# EXERCISE REQUIREMENTS
Each line below needs to be printed again exactly.
☆ ☆ ☆
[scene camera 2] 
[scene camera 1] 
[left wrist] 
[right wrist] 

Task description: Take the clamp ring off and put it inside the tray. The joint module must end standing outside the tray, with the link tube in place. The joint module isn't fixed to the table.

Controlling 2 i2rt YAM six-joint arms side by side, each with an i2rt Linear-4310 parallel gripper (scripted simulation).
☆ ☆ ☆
# REPLY
[scene camera 2] 
[scene camera 1] 
[left wrist] 
[right wrist] 

Task description: Take the clamp ring off and put it inside the tray. The joint module must end standing outside the tray, with the link tube in place. The joint module isn't fixed to the table.

Controlling 2 i2rt YAM six-joint arms side by side, each with an i2rt Linear-4310 parallel gripper (scripted simulation).

The output requires no further additions.